- First appearance: "Ich suchte den Gangster-Chef" (I Sought the Gang Boss, 1954)
- Created by: Delfried Kaufmann
- Portrayed by: George Nader (1965–69) Christian Tramitz (2007)

In-universe information
- Gender: Male
- Occupation: FBI Agent
- Affiliation: Phil Decker
- Nationality: American

= Jerry Cotton =

Jerry Cotton is the title character of a series of German-language pulp crime novels. The novels have been penned by many different writers in German-speaking countries and in Finland through eight decades of publication.

== Overview ==
The novels center around the adventures of FBI agent Jerry Cotton, which take place in and around New York City. It was created by Delfried Kaufmann. In 1954 the first novel appeared as no. 68: "Ich suchte den Gangster-Chef" ("I Sought the Gang Boss") in the series Bastei Kriminalroman. The pseudonym "Jerry Cotton" was developed in 1956 and the first novella with this name on the front page appeared with the title "Ich jagte den Diamanten-Hai" ("I hunted the Diamond Shark"). In 2014, the series reached the 3000th issue, "Goodbye New York!". In 2022, it reached the 3400th issue, "Bloody Legacy". The series sold approximately 930 million copies.

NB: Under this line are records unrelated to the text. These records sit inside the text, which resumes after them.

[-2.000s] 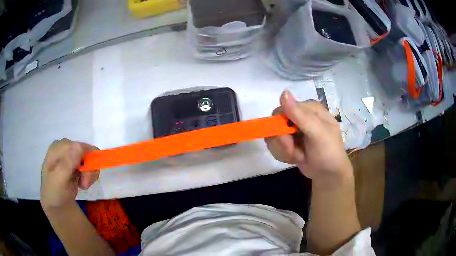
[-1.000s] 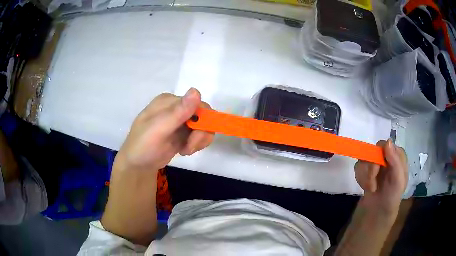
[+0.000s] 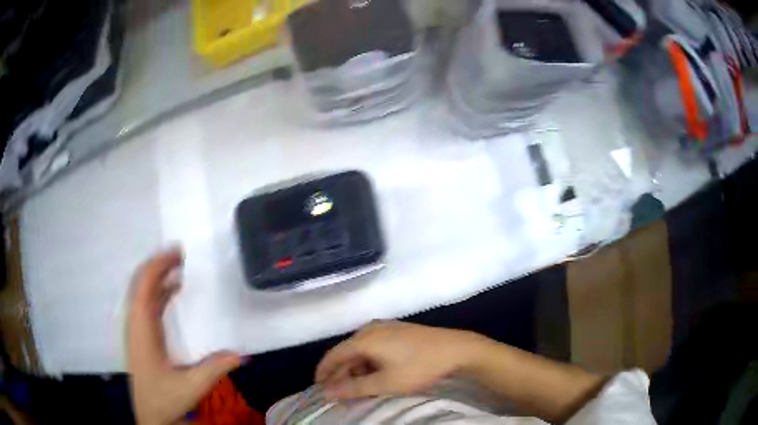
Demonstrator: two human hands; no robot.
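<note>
A black power bank point(image 3: 312, 231) stands on the white sheet in front of me, its port face up, with one red port and a shiny round spot. My left hand point(image 3: 173, 336) is at the sheet's front edge, left of the power bank, thumb and fingers spread, with nothing seen in it. My right hand point(image 3: 395, 361) is low in front of my body, below the bench edge, fingers curled; blur hides whether it holds anything. Orange straps point(image 3: 224, 407) show low at the left, below the bench edge, partly behind my left hand.
A yellow parts tray point(image 3: 237, 46) is at the back. Two black units in whitish sleeves point(image 3: 353, 87) point(image 3: 507, 108) stand behind the power bank. Wrapped units with orange straps point(image 3: 690, 95) stand at the right. More dark wrapped units point(image 3: 71, 91) are at the far left.
The orange strap stretched between my hands is no longer seen there. My left hand has opened, and my right hand has moved down in front of my body. The view has swung back to the right.
</note>
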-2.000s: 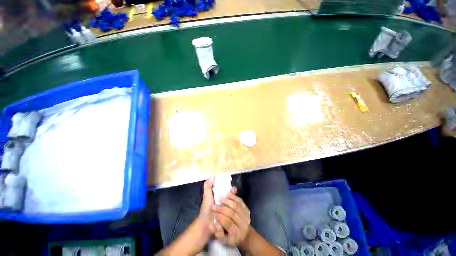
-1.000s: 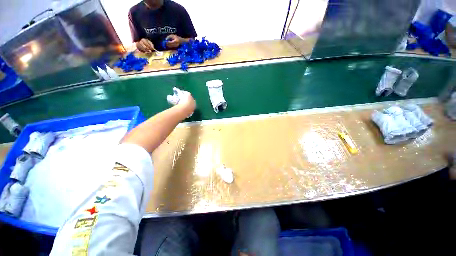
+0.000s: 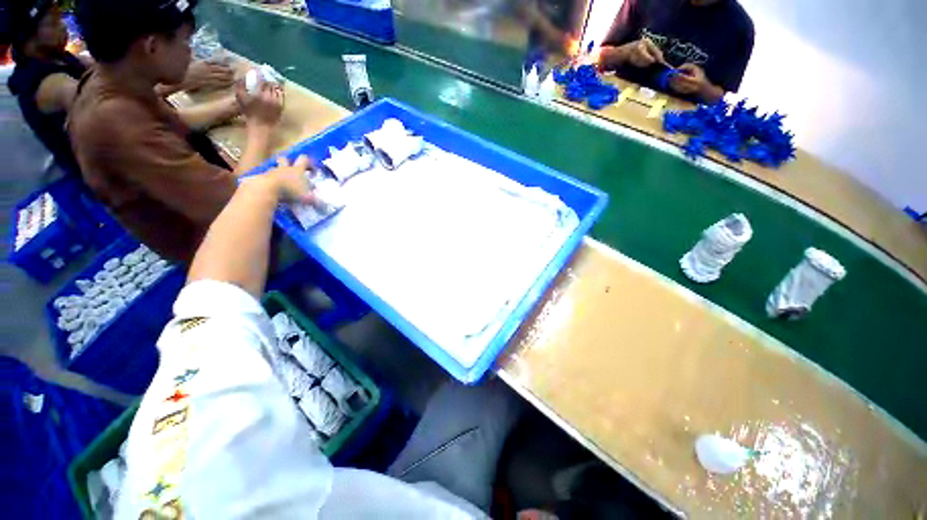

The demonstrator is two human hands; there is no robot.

In Finnish versions of Jerry Cotton, he is said to have been born and raised on a farm in Harpersville, Connecticut. There is also some reference to his father having been a blacksmith or Jerry himself having been a blacksmith's apprentice before joining the police academy.

A group of over 100 authors write for the series, sold in many kiosks and over newsagents. Rolf Kalmuczak, who was a major author behind the series, wrote for it as "Stefan Wolf".

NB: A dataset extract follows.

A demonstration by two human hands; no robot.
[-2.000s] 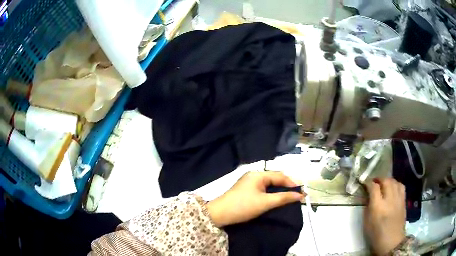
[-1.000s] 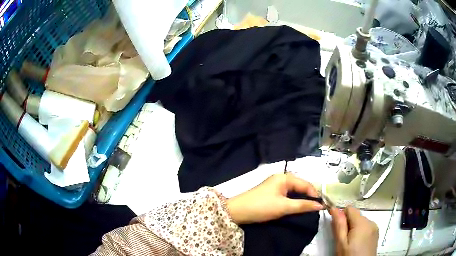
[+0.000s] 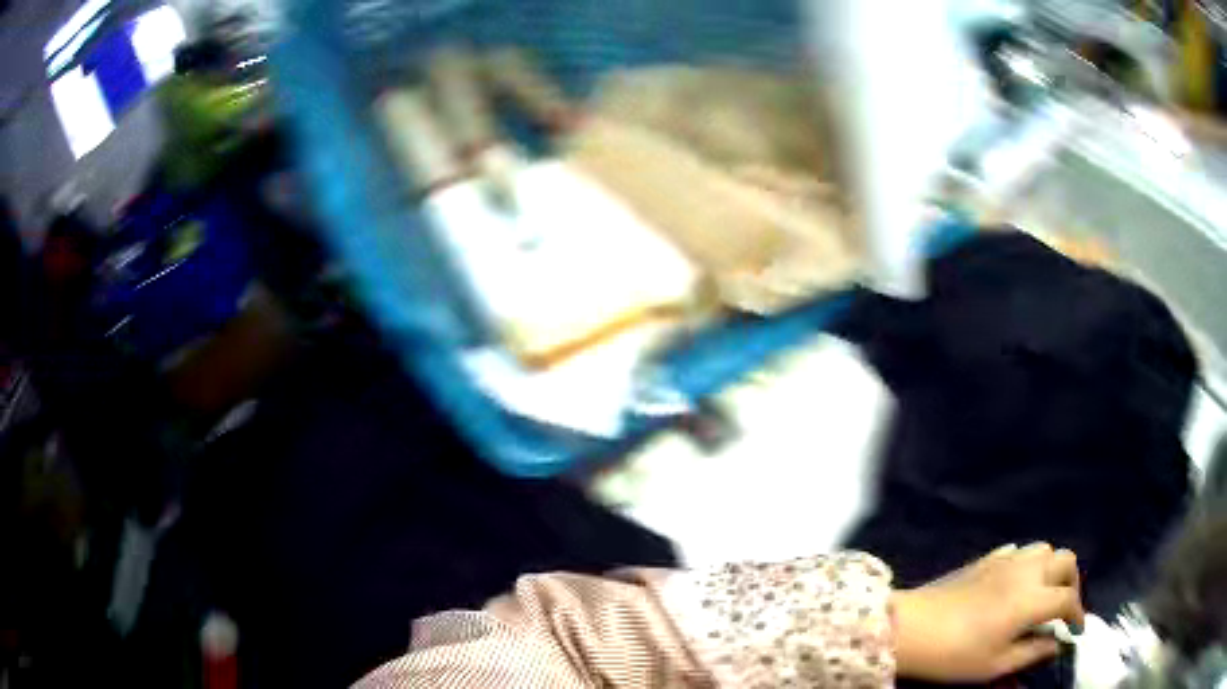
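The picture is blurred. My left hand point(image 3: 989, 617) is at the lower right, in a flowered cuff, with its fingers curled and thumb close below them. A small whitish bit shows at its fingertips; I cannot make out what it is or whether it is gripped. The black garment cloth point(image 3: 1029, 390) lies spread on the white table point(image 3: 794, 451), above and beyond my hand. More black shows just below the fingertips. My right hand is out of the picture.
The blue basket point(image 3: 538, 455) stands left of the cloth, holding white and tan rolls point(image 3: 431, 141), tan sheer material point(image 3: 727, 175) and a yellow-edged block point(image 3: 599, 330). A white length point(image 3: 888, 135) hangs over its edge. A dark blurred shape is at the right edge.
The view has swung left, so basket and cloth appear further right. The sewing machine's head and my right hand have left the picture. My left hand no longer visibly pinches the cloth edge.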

In addition to Cotton, major figures in the series include his partner Phil Decker, FBI-chief John D. High, veteran agent Neville, Annie Geraldo, Zeerookah, June Clark, Roby O'Hara, Myrna, Windermeere and his Smith & Wesson, a 38 Caliber Smith & Wesson Special. Jerry Cotton drives a red Jaguar E-type, built in 1966.

Several Jerry Cotton novels were adapted as radio plays.

One of the few official FBI pages in German states that Jerry Cotton indeed is a fictional agent and therefore it does not make sense to write fan letters to him.

==Authors==
Notable authors who confirmed writing for the Jerry Cotton series include:
- Heinz Werner Höber
- Thomas Jeier (= Christopher Ross)
- Rolf Kalmuczak
- Walter Appel
- Martin Barkawitz
- Horst Friedrichs
- Friedrich Jankuba
- Delfried Kaufmann
- Jorg Layes
- Helmut Rellergert
- Friedrich Tenkrat
- Manfred Weinland

== Jerry Cotton films ==
Starting in the 1960s, a series of eight films based on the Cotton novels were made, the first four in black-and-white, the last four in color. The character of Jerry Cotton was played by American actor George Nader, and his companion Phil Decker was played by the German actor Heinz Weiß. The director of the films was Harald Reinl. The film's music was composed by Peter Thomas including the "Jerry Cotton March", that also was released on a soundtrack-single. In the 1990s the soundtracks of the movies were re-released on CDs.

- Tread Softly (1965)
- Manhattan Night of Murder (1965)
- Tip Not Included (1966)
- The Trap Snaps Shut at Midnight (1966)
- Murderers Club of Brooklyn (1967)
- Death in the Red Jaguar (1968)
- Death and Diamonds (1968)
- Dead Body on Broadway (1969)

In 2007, Constantin Film AG and Rat Pack Filmproduktion released a new German feature film titled Jerry Cotton, directed by Cyrill Boss and Philipp Stennert, starring Christian Tramitz as the protagonist, Christian Ulmen as Phil Decker, Mónica Cruz as the leading lady and Christiane Paul, Heino Ferch and Moritz Bleibtreu as their counterparts. The film met general expectations by gaining a lot of new attention for Jerry Cotton and the classic series of novels.